I have a dataset of parking transactions with entry and exit date timestamps and I am interested in finding the occupancy of the parking building for whenever a transaction takes place.
Sample dataset:
# Stack overflow sample
data = {'ENTRY DATE':['10/1/2022 12:00:09 AM',
'10/1/2022 12:01:49 AM',
'10/1/2022 12:02:54 AM',
'10/1/2022 12:12:30 AM',
'10/1/2022 12:15:24 AM'],
'EXIT DATE': ['10/1/2022 12:22:20 AM',
'10/1/2022 12:06:13 AM',
'10/1/2022 12:22:19 AM',
'10/1/2022 12:23:35 AM',
'10/1/2022 12:22:32 AM'],
'TYPE': ['Short term parking',
'Short term parking',
'Short term parking',
'Short term parking',
'Short term parking']
}
# Create dataframe
df = pd.DataFrame(data)
# Change data type
df['ENTRY DATE'] = pd.to_datetime(df['ENTRY DATE'])

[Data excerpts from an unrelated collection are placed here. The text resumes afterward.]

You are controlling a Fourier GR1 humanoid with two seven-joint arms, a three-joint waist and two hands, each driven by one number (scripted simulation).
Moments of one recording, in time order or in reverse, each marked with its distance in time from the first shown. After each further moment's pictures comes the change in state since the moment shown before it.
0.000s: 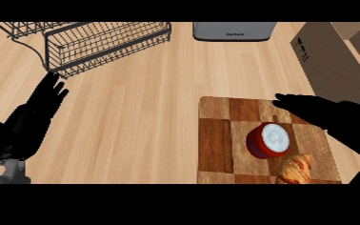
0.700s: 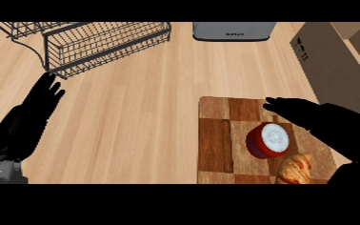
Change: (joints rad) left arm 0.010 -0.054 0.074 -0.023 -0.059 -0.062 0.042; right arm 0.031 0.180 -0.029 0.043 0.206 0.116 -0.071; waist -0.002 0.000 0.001
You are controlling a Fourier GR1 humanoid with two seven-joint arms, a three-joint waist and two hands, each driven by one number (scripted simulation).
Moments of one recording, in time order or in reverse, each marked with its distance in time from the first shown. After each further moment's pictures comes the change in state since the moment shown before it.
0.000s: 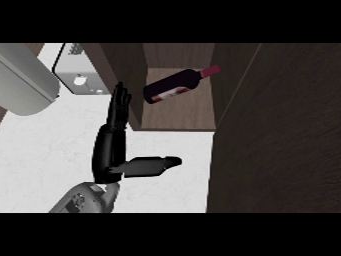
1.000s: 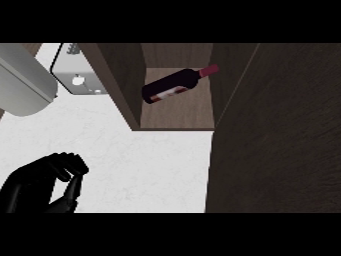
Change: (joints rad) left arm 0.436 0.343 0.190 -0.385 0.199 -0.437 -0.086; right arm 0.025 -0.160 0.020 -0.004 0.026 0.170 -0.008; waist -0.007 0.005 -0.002
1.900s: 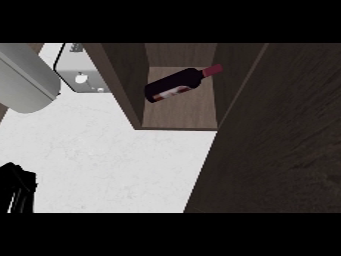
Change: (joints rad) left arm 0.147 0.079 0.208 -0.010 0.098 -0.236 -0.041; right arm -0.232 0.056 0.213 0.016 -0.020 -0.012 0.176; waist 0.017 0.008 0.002
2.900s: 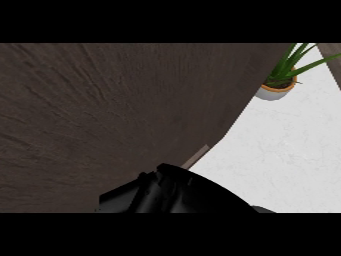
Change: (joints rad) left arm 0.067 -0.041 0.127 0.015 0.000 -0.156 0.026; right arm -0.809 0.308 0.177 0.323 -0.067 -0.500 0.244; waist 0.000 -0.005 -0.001
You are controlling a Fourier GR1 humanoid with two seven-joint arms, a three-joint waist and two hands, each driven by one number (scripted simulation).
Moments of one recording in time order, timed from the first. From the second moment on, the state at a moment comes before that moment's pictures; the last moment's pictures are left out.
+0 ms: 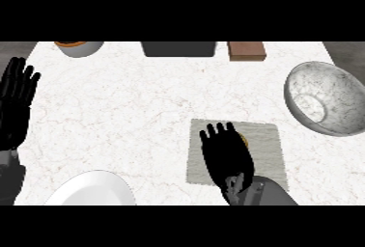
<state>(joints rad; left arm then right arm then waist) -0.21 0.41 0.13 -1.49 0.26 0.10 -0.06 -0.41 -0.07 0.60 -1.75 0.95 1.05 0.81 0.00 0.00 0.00</state>
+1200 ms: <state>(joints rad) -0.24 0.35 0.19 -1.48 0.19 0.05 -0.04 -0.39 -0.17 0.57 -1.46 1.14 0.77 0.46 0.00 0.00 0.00</state>
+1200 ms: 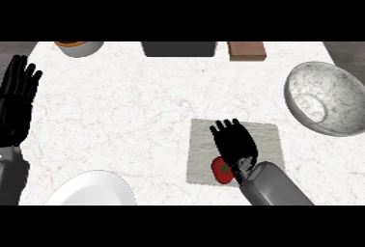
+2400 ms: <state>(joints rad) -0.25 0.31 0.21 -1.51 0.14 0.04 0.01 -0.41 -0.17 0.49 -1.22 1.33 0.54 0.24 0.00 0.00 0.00</state>
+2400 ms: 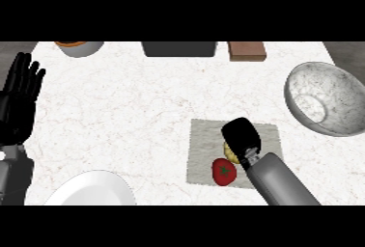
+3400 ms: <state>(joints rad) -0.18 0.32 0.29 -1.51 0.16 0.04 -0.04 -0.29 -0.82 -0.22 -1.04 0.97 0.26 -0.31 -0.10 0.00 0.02</state>
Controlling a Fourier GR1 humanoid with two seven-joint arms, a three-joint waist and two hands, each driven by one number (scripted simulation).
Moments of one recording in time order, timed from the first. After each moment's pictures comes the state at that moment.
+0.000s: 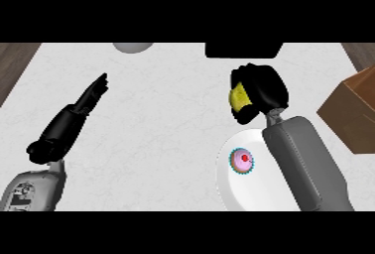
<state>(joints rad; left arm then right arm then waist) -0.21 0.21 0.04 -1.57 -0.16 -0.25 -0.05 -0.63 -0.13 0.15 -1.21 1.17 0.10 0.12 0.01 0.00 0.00</state>
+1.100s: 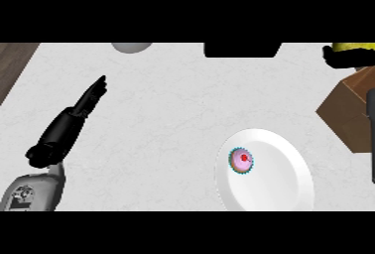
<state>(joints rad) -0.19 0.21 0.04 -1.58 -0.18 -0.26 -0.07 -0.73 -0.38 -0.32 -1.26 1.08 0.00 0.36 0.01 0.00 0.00</state>
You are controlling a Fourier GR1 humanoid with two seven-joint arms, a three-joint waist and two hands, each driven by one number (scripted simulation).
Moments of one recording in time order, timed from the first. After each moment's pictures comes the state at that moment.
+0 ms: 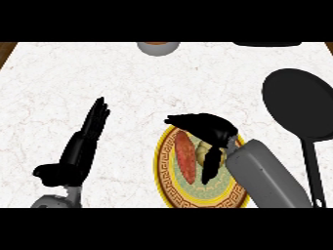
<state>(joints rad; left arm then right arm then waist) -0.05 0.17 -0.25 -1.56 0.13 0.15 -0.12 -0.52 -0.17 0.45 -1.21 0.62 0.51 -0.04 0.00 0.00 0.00</state>
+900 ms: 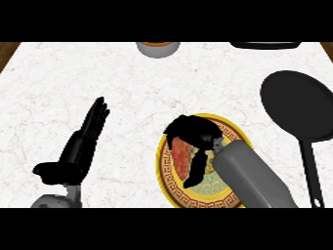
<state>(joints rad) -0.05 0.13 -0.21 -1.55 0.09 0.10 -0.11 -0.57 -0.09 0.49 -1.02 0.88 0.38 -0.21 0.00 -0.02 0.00</state>
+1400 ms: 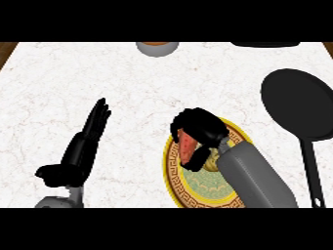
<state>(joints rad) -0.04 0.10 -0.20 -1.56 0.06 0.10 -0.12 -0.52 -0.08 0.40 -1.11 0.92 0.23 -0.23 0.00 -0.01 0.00</state>
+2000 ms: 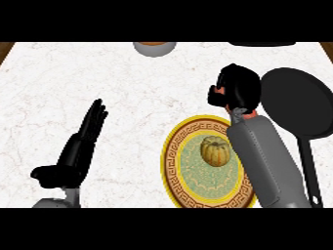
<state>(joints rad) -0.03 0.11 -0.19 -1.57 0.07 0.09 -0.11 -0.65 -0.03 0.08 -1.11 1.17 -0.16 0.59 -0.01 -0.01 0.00</state>
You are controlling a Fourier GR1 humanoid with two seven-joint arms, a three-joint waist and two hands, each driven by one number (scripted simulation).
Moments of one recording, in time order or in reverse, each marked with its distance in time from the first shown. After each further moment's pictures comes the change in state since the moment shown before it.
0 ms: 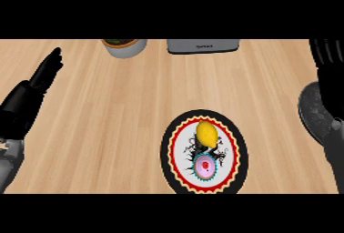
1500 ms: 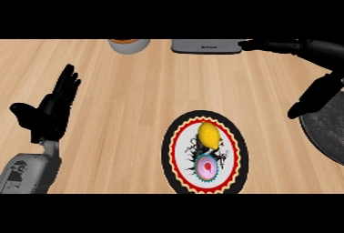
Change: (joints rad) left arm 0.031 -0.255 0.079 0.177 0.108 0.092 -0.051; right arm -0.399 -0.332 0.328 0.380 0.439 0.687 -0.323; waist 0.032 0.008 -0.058
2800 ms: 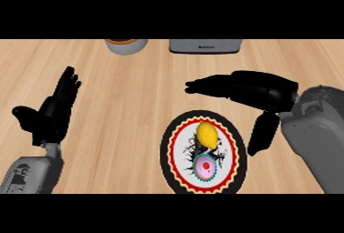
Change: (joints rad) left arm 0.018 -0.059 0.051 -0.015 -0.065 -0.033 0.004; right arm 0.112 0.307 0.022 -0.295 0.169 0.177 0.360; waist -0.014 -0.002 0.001
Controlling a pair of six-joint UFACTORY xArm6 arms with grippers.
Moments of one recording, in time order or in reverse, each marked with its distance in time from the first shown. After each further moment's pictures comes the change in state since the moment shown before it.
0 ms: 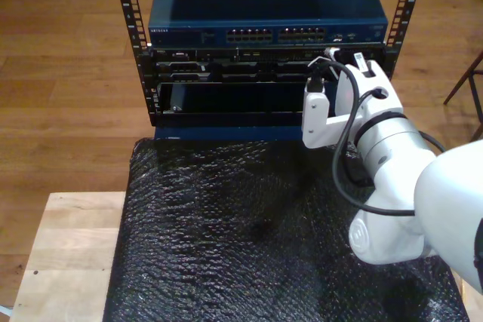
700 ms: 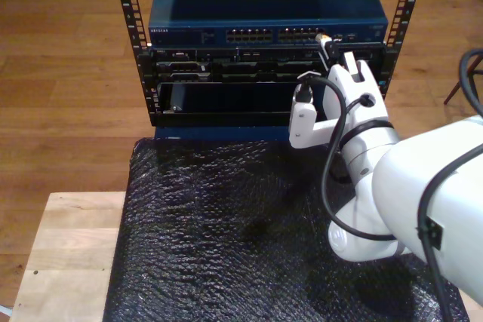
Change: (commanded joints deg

df['EXIT DATE'] = pd.to_datetime(df['EXIT DATE'])
My current solution is creating the following query but it is extremely slow for a dataset with hundreds of thousands of rows:
def get_occ(df):
count_list = []
for exit_date in df['EXIT DATE']:
# Perform Query, append count to list
count = df.query("@exit_date > `ENTRY DATE` & @exit_date <= `EXIT DATE`" )['TYPE'].count()
count_list.append(count)
# Add counts to df
df['OCCUPANCY'] = count_list
A sampled desired output:
ENTRY DATE EXIT DATE TYPE OCCUPANCY
0 2022-10-01 00:00:09 2022-10-01 00:22:20 Short term parking 3
1 2022-10-01 00:01:49 2022-10-01 00:06:13 Short term parking 3
2 2022-10-01 00:02:54 2022-10-01 00:22:19 Short term parking 4
3 2022-10-01 00:12:30 2022-10-01 00:23:35 Short term parking 1
4 2022-10-01 00:15:24 2022-10-01 00:22:32 Short term parking 2
Any suggestions or alternatives for how I can retrieve the result I am looking for?